21.1.08

4. redemption (or i rode my bike across a seven miles bridge surrounded by blues)

continuation

He woke up early, took a quick shower and walked his bike to Super Walmart. He locked it outside and went in to exchange a tire he had bought the previous evening hoping it would fit. He already knew then it wouldn't, but still bought it. He had done it may times before. Do something he knew it was wrong. Something he knew he would have to undo. Was he so insecure?

He decided to ride west to West Palm Beach. He had only one tube he could count on in his backpack. Twenty miles until South Bay, and then thirty more miles surrounded by nothingness until the outskirts of West Palm Beach. Once there, he would be safe. Once there, he would be able to look for a so desired local bike shop. By the beach many people ride bicycles. In Clewiston, some people live in shabby houses but, of course, have a ginormous pickup truck parked in the careless yard.

Nothingness means nothingness. His brain, though, would keep him busy. Sometimes it would go blank. Emptiness. Only then he would feel the ephemeral taste of freedom.

The road became more and more dangerous. Truck drivers are all on the phone. It was red. It passed as close to him as it could without touching him. A red truck. He was thrown out of the road and let himself fall into the mud. Sitting there he smiled at the next truck driver. Also on the phone. The one that would have taken his life away if he would have been thrown in rather than out.

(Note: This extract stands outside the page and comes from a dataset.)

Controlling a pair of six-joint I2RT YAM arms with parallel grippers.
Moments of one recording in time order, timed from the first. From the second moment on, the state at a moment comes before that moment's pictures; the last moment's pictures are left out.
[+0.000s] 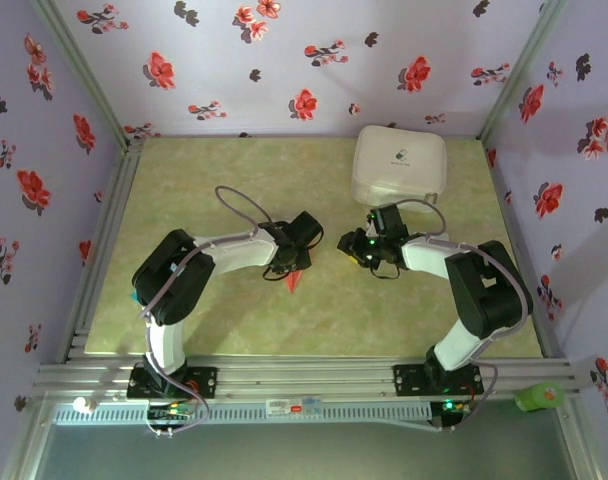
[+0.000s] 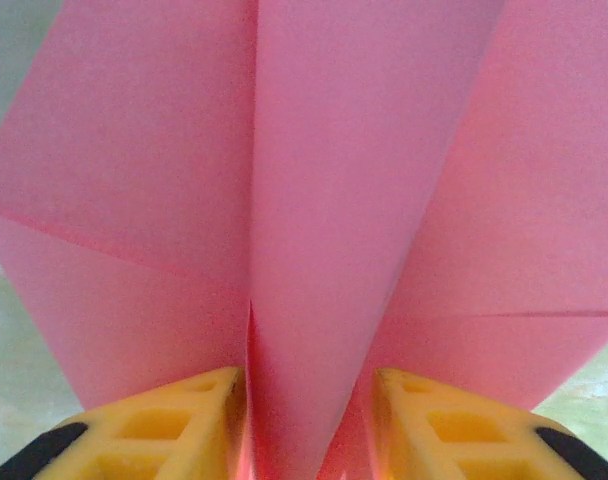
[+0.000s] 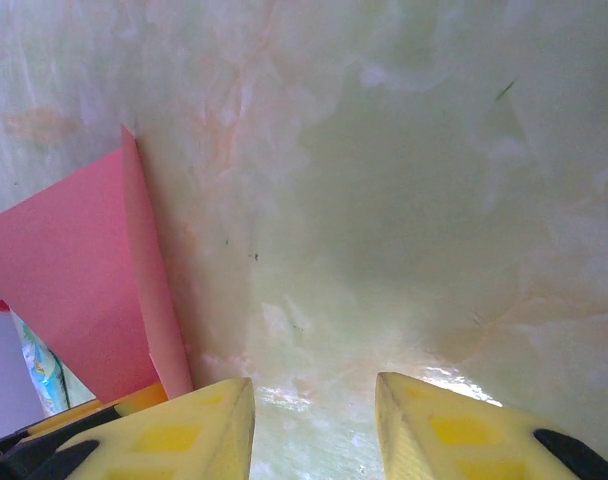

A sign caught his attention: Lake Okeechobee Trail.

"Of course, for mountain bikes," he thought, still smiling, before laughing.

He carried his bicycle up a little hill. Paradise. The trail was paved and the lake, the lake was gorgeous. He felt then his luck was changing. He, for the first time in a long time, flew rather than ride. He cried again. But those were tears of joy. An eagle flew over his head, and for an instant he wished it would have never ended, it preceded his saunter. The eagle. The lake. The hill. Pause. Where is the remote?

After that, monotonous. He had a flat tire ten miles away from his goal. A second one, two miles later, after being invited to a hot dog without a dog by a solitary street vendor. Eight miles to walk. And then, and then Walter.

"Dios te ha puesto en mi camino. Y con eso me ha brindado la posibilidad de tomar una decisión. Ayudarte o no ayudarte."

He stopped his trailer in the middle of the road. All the cars behind started honking. He, and his bike, jumped in. The truck driver gave him a ride to the trailer parking first, where they jumped into his pickup truck, and to a bike shop later. Unfortunately, in the first bike shop they went to they did not have the tire he needed. A matter of size. Nevertheless, they referred them to a second one.

"No tienes que invitarme a cenar," he said. "Si quieres devolverme el favor, lo único que tienes que hacer es ayudar a esa persona que Dios pondrá en tu camino para brindarte, como a mí, la posibilidad de tomar una decisión."

Walter was from Cuba. He had won a Green Card while he was in prison for making money under the communist regime. Once free, he had moved to Florida leaving behind a wife and two daughters that would soon be with him after seven years apart. And then, the same way he arrived, he left.

That night, for the first time, he fell sleep knowing that he would make it to Key West. Knowing that getting to Key West was not important anymore. While listening to Corazón Loco by Bebo & Cigala, and the swinging of the waves.